DDCA stands with egg on its face after fiasco

It wasn’t long ago that Virender Sehwag had revolted against the association’s nepotism while selecting the State team.

Backed by his other Delhi internationals, the star batsman had even threatened to shift allegiance to neighbouring Haryana if the problem wasn’t fixed. 

DDCA’s image got tarnished even more on Sunday when the pitch here for the India-Sri Lanka match was termed ‘dangerous’ leading to the match’s cancellation. This is only the second instance that a match in India has been called off due to poor playing conditions. Indore’s Nehru Stadium was the first venue to face such embarrassment on Dec 25, 1997 when the match, also between India and Lanka, was called off after just three overs.

It’s hard to believe that the authorities didn’t foresee the possibility of such an occurrence looking at the notorious recent history of the Kotla wicket. Its lack of bounce during the inaugural Champions League T20 tournament and during the subsequent India-Australia match had come in for sharp criticism. Considering this, it hardly called for another match here so soon. As a result both the BCCI and the DDCA are now left with egg all over their faces.

DDCA did offer an apology and regretted the inconvenience caused to spectators and announced the refunding of gate tickets, but that helped little in salvaging the situation. Association president Arun Jaitely, addressing the media, assured: “The DDCA takes this matter very seriously. We will look into this matter and do all that is required to ensure that such a situation does not re-occur.”

Jaitely, however, avoided questions on the possible ICC ban on Kotla as an international venue. “We don’t want to get into speculative things. We are in consultation with the BCCI and we have taken all the decisions in consultation with them,” he said, trying to place the onus on the Indian board.

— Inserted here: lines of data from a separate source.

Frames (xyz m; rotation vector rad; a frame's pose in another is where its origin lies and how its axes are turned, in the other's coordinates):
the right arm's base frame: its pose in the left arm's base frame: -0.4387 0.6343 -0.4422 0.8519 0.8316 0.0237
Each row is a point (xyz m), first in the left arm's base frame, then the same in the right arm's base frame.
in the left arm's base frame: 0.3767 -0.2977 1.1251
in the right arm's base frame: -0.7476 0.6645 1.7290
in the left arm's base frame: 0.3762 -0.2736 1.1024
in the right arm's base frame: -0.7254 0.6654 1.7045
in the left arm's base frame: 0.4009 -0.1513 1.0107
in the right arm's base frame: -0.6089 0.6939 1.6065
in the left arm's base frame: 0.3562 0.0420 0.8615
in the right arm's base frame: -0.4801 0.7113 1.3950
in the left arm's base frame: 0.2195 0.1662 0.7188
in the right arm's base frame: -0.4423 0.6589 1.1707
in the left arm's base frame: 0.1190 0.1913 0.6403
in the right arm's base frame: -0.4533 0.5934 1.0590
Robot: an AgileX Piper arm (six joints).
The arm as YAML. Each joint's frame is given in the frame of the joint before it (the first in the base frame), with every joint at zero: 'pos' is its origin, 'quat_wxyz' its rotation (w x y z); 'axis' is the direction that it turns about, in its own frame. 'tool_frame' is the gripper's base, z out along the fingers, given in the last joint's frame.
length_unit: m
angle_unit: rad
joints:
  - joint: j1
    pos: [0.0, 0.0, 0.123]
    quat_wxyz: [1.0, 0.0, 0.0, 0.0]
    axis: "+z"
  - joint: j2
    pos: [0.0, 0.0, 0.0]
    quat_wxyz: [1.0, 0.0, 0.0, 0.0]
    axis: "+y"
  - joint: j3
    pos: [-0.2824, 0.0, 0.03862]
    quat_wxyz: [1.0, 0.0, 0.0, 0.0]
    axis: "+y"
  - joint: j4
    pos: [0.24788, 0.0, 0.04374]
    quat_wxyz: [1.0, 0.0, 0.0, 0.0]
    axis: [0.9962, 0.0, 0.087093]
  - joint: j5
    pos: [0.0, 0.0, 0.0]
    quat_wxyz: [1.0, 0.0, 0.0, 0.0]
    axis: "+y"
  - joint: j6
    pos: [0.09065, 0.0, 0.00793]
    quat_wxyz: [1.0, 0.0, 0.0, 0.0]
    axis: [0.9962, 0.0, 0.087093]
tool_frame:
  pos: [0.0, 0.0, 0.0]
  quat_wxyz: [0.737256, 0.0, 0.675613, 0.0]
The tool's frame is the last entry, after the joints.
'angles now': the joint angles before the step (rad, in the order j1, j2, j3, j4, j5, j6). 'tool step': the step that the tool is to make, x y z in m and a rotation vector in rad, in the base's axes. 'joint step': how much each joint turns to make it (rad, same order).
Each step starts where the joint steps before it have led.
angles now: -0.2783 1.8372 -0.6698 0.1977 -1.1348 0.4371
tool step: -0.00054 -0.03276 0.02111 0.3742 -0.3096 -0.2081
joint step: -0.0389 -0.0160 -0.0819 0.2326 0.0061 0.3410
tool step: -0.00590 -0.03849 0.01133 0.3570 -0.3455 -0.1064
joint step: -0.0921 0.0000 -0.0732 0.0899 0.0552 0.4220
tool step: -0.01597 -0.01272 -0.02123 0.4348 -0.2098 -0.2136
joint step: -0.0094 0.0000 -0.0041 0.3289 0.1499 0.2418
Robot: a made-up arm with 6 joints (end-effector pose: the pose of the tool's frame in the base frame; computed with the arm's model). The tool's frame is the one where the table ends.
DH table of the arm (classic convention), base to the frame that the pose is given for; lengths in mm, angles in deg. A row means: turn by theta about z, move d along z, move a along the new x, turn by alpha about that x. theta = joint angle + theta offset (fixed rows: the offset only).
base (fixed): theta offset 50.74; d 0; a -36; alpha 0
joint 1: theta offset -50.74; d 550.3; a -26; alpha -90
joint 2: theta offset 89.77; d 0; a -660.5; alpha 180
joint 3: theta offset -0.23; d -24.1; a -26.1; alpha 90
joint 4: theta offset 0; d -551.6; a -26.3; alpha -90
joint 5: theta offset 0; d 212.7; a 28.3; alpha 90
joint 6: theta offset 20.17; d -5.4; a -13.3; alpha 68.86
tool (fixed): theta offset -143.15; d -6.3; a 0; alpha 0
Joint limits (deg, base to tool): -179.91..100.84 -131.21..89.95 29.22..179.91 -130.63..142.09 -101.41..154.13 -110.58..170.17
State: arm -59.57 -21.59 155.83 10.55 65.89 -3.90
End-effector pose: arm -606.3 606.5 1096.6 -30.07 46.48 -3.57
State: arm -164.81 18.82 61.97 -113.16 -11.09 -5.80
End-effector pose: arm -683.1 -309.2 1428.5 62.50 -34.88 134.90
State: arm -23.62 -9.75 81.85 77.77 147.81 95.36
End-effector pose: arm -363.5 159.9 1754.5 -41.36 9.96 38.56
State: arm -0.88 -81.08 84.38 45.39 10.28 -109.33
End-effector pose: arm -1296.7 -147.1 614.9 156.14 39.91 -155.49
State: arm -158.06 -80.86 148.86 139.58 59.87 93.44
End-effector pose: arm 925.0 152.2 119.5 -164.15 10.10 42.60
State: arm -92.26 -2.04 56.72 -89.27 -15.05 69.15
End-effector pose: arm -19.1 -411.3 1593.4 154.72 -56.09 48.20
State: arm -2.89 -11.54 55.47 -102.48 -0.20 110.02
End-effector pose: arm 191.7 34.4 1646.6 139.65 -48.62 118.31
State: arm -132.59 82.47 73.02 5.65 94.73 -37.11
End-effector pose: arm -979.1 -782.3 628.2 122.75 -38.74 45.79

DDCA in an effort to enhance the bounce in the pitch had re-worked on the square and had planted fresh grass to help the pitch hold firm. But their plan seems to have gone awry. “We put some grass there and may be something went wrong with that. The fear was that against Australia the ball was keeping low and the wicket was breaking up. We thought that will not happen in this match, unfortunately there was more bounce,” DDCA ground and pitches head Chetan Chauhan offered.

Chauhan then conveniently blamed BCCI for the mess. “I do supervise the pitch preparation here, but it’s done under the greater supervision of the BCCI’s pitch committee. We have done everything according to their advice. Whatever technical advice we have received is from the BCCI and there was no role for us as far as our inputs were concerned,” he remarked.